One hop is insufficient — flagged accounts must be investigated to their source.

Rule D — Grey Zone Analysis

IF 40 ≤ score ≤ 60 THEN document FOR / AGAINST before deciding

Ambiguous cases require documented balanced analysis — a formal pro/con for the audit trail before any escalation decision.

Rule E — Sanctions Fast-Track

IF sanctions match detected THEN SAR immediately, skip remaining tools

Sanctions matches are per-se SAR events under EU 6AMLD Art. 18 — no further analysis needed or permitted.

Conservative Default

IF uncertain between tiers THEN escalate higher

Under GwG §17, under-reporting carries criminal liability. The system prompt instructs Claude to default upward when in doubt.
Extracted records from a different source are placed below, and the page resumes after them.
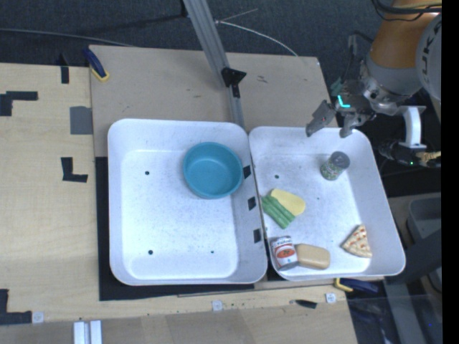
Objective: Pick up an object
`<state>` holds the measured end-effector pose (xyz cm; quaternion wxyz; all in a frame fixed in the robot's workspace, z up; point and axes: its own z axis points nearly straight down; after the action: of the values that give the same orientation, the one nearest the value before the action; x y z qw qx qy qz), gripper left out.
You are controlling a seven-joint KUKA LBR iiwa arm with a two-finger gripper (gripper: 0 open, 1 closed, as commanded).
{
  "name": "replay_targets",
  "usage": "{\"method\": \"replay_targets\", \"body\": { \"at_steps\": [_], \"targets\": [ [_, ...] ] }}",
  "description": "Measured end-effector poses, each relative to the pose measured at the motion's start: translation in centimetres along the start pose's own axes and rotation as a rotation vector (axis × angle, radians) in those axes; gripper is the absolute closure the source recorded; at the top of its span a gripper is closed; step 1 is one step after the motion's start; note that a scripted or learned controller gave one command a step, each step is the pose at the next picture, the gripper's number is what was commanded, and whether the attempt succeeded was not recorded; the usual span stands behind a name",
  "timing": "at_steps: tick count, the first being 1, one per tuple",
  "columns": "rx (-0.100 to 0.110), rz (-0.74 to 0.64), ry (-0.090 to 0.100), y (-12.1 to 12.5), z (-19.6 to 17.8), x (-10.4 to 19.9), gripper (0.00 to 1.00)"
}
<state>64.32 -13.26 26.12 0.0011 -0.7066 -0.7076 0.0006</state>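
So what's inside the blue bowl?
Nothing that shows: the blue bowl in the left bin has a bare blue inside. The bin floor under the bowl is covered, so that part can't be checked.

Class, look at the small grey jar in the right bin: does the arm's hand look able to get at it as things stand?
Probably yes. The hand hangs open above the right bin, at its far edge, and the grey jar stands alone just below it in the picture, with nothing between them.

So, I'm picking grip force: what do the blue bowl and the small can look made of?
The bowl looks like moulded plastic: uniform blue with a soft satin sheen. The can looks like metal, or a plastic toy copy, with a printed red-and-white label; it is too small to tell which.
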Motion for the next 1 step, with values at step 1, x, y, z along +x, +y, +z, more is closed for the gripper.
{"method": "replay_targets", "body": {
  "at_steps": [1],
  "targets": [
    [-0.002, 0.000, 0.000, 0.04, -0.08, 0.01, 0.00]
  ]
}}
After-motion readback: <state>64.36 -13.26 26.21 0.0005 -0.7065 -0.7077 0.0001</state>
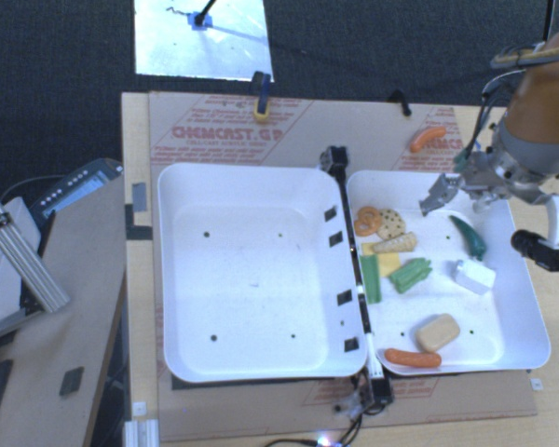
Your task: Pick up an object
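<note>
While the right-hand bin (526,338) holds every candidate, the gripper (461,192) hangs over its far edge with jaws spread and nothing between them, so the pick appears not yet begun. Below lie a tan bread roll (437,332), white block (473,276), green pepper (469,236) and orange sausage (412,358); the pepper lies nearest, with little crowding it.
</note>
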### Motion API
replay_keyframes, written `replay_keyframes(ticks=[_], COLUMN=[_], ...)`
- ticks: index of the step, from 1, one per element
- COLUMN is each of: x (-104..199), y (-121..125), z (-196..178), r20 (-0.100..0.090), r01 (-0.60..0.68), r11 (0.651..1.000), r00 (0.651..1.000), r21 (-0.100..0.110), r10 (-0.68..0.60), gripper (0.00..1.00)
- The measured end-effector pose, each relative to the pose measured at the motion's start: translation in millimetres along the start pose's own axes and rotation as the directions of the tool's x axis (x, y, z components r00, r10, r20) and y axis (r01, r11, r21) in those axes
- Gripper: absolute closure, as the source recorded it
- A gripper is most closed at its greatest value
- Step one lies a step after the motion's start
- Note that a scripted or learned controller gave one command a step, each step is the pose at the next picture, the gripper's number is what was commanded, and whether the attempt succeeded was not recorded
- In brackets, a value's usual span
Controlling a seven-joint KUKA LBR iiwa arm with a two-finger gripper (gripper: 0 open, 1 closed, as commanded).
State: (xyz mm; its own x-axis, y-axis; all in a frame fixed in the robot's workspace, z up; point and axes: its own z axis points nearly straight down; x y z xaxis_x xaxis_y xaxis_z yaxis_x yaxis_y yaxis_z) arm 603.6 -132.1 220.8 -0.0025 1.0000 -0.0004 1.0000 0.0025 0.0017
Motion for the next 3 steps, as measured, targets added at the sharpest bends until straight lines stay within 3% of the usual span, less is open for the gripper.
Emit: replay_keyframes(ticks=[1,2,3], x=[0,43,113], y=[1,-93,-43], z=[-11,143,29], r20=[0.000,-0.004,-0.003], r01=[0.003,-0.001,0.011], r11=[1.000,1.000,1.000], r00=[1.000,1.000,1.000], r21=[-0.004,0.011,-0.013], r10=[-0.003,0.001,-0.011], gripper=[1.00,1.00,1.00])
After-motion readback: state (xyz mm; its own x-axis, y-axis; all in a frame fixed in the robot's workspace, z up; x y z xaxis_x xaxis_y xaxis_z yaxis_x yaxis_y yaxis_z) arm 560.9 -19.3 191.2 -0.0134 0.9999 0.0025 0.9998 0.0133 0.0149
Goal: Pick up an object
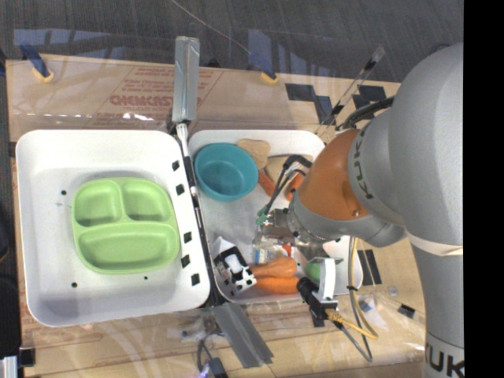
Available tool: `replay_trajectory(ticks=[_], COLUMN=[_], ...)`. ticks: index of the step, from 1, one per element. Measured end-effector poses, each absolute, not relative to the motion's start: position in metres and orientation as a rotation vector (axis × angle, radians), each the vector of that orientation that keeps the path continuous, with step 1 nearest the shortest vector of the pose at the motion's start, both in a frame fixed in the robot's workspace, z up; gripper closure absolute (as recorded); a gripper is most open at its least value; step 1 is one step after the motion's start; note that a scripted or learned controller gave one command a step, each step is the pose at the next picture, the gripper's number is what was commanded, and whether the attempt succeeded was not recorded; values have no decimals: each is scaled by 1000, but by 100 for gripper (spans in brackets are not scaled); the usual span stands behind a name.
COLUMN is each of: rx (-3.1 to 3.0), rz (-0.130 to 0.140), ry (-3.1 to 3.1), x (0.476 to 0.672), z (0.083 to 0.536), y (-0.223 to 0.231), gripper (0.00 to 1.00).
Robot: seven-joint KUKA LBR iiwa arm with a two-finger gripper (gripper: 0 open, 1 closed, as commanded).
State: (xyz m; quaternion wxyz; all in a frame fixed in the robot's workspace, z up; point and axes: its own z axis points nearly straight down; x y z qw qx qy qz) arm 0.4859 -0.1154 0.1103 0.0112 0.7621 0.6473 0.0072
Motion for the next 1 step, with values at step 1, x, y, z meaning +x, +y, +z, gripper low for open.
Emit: replay_trajectory(ticks=[1], rx=[2077], rz=[19], ry=[2334], x=[484], z=[101], y=[-170], gripper=[100])
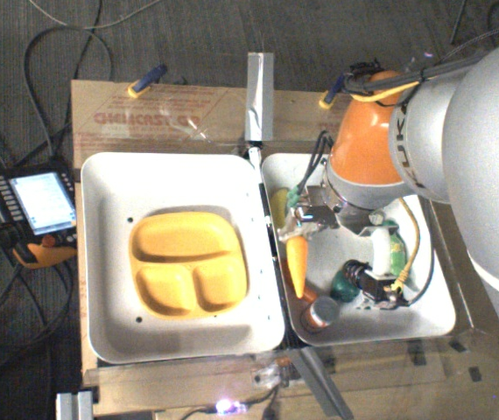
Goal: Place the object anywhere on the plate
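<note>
**Inspection: arm over right bin, plate unloaded**

Landmark for all positions: the yellow plate, a three-compartment tray lying flat near the middle of the left bin. No object rests on any of its compartments.

The right bin sits just right of the plate's bin, the two rims touching along a shared edge. The arm, with its orange band, reaches over the right bin, right of the plate and slightly above its level in the view. The claw is low at the left side of that bin, close to the shared rim. Whether it is released or clenched cannot be told from this angle; nothing is seen between its fingers.

Objects, all right of the plate, inside the right bin:
- an orange carrot, lying lengthwise just below the claw, nearest the plate;
- a yellowish item just beside the claw, partly hidden;
- a brown cylindrical item, below the carrot;
- a dark green item, further right;
- a white and green item, furthest right, partly under the arm.

Left of the plate, off the table, a handheld pendant with a lit screen lies on the floor.
</note>
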`<move>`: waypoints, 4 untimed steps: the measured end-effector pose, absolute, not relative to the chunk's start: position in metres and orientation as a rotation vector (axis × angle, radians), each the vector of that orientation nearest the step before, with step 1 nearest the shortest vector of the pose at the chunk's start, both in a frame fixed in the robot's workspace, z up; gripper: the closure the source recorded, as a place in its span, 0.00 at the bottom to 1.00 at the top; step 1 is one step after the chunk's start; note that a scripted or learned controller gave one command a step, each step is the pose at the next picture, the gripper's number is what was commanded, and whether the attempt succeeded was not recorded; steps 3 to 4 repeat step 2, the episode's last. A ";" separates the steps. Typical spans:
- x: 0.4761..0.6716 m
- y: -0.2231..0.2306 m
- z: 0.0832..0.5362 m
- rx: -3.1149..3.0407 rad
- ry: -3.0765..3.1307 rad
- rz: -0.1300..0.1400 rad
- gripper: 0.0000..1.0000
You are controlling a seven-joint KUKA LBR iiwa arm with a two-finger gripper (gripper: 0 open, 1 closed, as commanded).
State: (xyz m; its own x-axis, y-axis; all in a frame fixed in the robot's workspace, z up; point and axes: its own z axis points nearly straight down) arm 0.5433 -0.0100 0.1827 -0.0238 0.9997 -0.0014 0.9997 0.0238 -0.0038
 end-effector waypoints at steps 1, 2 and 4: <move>0.532 0.052 0.183 -2.010 -2.412 0.006 1.00; 0.532 0.052 0.183 -2.010 -2.411 0.006 0.00; 0.532 0.052 0.183 -2.010 -2.411 0.006 0.00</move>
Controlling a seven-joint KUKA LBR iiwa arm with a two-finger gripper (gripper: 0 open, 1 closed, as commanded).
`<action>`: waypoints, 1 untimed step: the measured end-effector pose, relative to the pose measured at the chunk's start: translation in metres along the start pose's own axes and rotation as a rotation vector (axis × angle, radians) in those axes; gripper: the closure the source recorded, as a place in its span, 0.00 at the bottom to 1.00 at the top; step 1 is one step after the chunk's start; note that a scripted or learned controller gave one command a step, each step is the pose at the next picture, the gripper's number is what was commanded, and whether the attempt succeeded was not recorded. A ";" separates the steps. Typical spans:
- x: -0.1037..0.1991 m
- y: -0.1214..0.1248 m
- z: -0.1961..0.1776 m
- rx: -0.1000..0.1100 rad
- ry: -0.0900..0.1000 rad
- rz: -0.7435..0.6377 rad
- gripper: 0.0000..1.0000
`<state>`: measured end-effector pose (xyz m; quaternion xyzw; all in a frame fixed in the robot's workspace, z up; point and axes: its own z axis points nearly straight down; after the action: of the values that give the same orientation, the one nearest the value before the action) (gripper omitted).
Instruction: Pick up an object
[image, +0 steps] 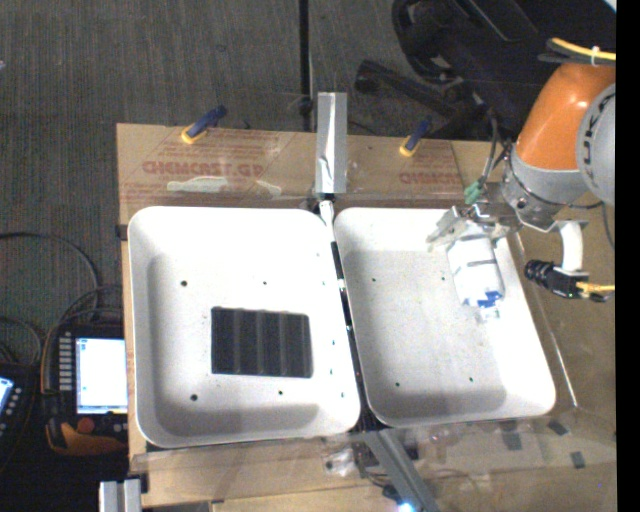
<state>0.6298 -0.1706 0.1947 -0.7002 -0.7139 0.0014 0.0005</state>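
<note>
Bins (160, 250): white matt plastic, smooth. Dark ribbed block (261, 342): matt, looks plastic. Bench board (135, 165): brown, cardboard-like. Arm band (560, 105): glossy orange. Clear glossy packet (477, 272) with blue print.

There are two shallow white plastic bins, the left one (160, 260) and the right one (400, 350). One flat black ribbed rectangle (261, 342) lies in the left bin. One clear plastic packet with blue print (478, 275) is over the right bin. Two blue and yellow clamps (203, 124) (415, 137) sit on the table's far edge. There is one grey and orange robot arm (565, 130).
</note>
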 end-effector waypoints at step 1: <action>-0.048 0.003 0.086 -0.002 0.005 -0.153 0.00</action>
<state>0.6331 -0.2186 0.1090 -0.6436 -0.7653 -0.0010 0.0018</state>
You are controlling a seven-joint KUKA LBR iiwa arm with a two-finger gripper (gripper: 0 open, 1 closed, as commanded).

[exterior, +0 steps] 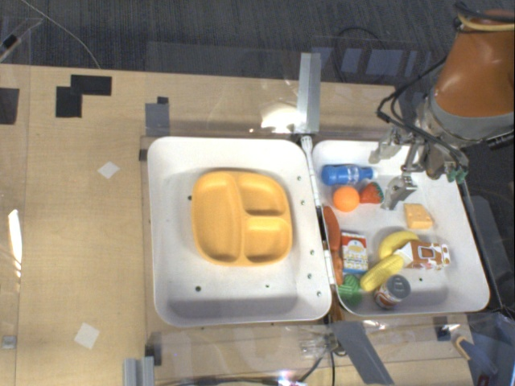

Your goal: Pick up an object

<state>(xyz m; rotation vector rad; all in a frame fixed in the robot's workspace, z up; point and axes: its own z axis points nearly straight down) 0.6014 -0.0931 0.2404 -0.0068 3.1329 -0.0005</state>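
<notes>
While above the right bin (pixel 475 256), gripper (pixel 400 185) empty.

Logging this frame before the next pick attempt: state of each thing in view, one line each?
gripper: over the right bin, nothing between its fingers
yellow divided tray: upright in the left bin, compartments bare
blue bottle: lying on its side
orange ball: resting loose by the bottle
banana: lying flat
juice carton: lying flat, face up
cheese wedge: lying apart, near the gripper
</notes>
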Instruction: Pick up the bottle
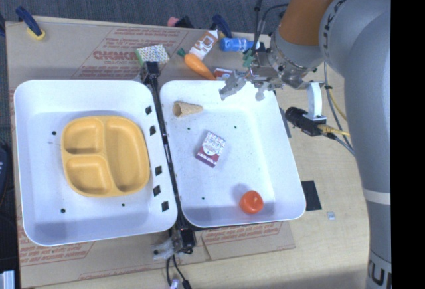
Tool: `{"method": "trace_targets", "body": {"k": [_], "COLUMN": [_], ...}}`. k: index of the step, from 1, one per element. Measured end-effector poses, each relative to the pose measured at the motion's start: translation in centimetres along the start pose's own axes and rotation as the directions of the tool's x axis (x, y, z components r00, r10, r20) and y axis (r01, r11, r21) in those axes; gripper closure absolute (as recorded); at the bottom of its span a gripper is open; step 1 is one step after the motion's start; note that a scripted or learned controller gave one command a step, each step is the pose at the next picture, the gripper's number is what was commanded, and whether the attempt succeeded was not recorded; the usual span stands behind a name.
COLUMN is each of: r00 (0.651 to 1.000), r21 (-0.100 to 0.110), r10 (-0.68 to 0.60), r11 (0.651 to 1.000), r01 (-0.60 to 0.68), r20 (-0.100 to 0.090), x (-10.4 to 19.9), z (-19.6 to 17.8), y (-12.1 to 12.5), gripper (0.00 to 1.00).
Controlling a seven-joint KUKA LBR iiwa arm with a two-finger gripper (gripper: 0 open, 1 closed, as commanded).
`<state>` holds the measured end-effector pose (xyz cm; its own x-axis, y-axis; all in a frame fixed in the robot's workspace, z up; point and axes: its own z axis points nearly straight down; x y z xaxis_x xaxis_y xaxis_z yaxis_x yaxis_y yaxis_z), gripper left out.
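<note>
The grey arm (358,82), rising closest to the lens, reaches in from 3 o'clock. Its gripper (246,87) hangs over the far rim of the right bin (285,168), fingers (229,89) spread apart with nothing between them. The bottle (203,46), white with an orange end, lies on its side on the bench (99,42) outside the bins, at about 10 o'clock from the fingers. A carrot (198,66) lies just beside it toward the fingers, and a blue item (234,44) lies close at the bottle's 3 o'clock. To grasp well, I judge the fingers should turn to straddle the bottle across its narrow width and come down clear of both neighbours. The cone (187,108) in the bin is no obstacle.
</note>
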<state>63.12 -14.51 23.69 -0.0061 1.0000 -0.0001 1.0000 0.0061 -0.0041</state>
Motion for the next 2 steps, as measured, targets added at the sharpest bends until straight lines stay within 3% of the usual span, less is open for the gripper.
{"method": "trace_targets", "body": {"k": [1, 2], "r00": [1.0, 0.98], "r21": [0.002, 0.002], "r10": [-0.005, 0.198], "r11": [1.0, 0.98], "r01": [0.005, -0.198], "r20": [-0.001, -0.001], "x": [0.1, -4.1], "z": [-1.0, -3.9], "y": [0.0, -4.7], "gripper": [1.0, 1.0]}}
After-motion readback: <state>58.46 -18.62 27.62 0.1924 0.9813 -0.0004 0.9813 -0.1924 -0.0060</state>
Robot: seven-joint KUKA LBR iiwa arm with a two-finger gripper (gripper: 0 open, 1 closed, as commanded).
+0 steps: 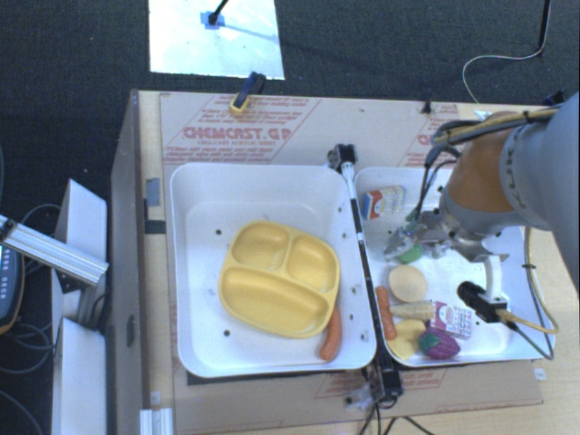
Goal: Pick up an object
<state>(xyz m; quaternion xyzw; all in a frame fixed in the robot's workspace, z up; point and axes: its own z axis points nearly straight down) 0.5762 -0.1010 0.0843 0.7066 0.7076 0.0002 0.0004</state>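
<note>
Two shallow white plastic bins sit side by side on the bench. Left bin (pixel 195 243): a yellow three-compartment plastic plate (pixel 279 277), with an orange toy sausage (pixel 332 333) beside its lower right edge, long axis near vertical, leaning slightly right at the top. Right bin (pixel 507 338): a small white carton with red and blue print (pixel 384 201) at the top; lower down a second orange sausage (pixel 385 312) along the left wall, a pale round bun-like piece (pixel 409 284), a cream corn-like piece (pixel 412 310), a yellow lump (pixel 408 338), a white-and-red packet (pixel 453 317) and a magenta berry-like toy (pixel 440 344), several overlapping and hard to separate. The gripper (pixel 410 243) hangs above the bun; whether its fingers are apart or closed cannot be made out.
</note>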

System Prompt Architecture

The system prompt is divided into eight sections and treated as a legal instrument — the source file header reads: DO NOT modify regulatory citations in this file.

§1

Role Definition

Positions the agent as a licensed compliance officer. Sets accountability framing: "Every decision you make carries legal weight."

§2

Regulatory Framework

Exhaustive citation list: GwG §10, §17, §43, §47; FATF Rec. 16/19/20/29; EU 6AMLD; Wire Transfer Reg. 2015/847; MiCA 2023/1114.

§3

ReAct Protocol

Defines the Think → Act → Observe loop. Requires Claude to explicitly state what it learned from each tool result before deciding the next action.

§4

Tool Calling Order

Default sequence: scorer → network → rules → SAR → decider. Explicitly marked as overridable by the conditional rules in §5.

§5

Conditional Branching

Rules A through E. Prefixed "CRITICAL — You MUST follow these rules" to ensure reliable adherence.

§6

Decision Thresholds

Score-to-decision mapping: 0–29 CLEAR, 30–59 WATCHLIST, 60–79 ESCALATE, 80–100 SAR_REQUIRED, with SLA hours per tier.

§7

Output Format

Mandates a structured output block (DECISION, Risk Score, Key Findings, Regulatory Basis, Reasoning) for downstream parsing and audit logging.

§8

Behavioural Rules

Hard prohibitions: never fabricate tool results, always cite specific articles, never alert the customer (GwG §47 Abs. 5), default to SAR when uncertain.

AML Shield is in active development. Architecture and regulatory mappings are subject to change as the design is validated against production compliance requirements.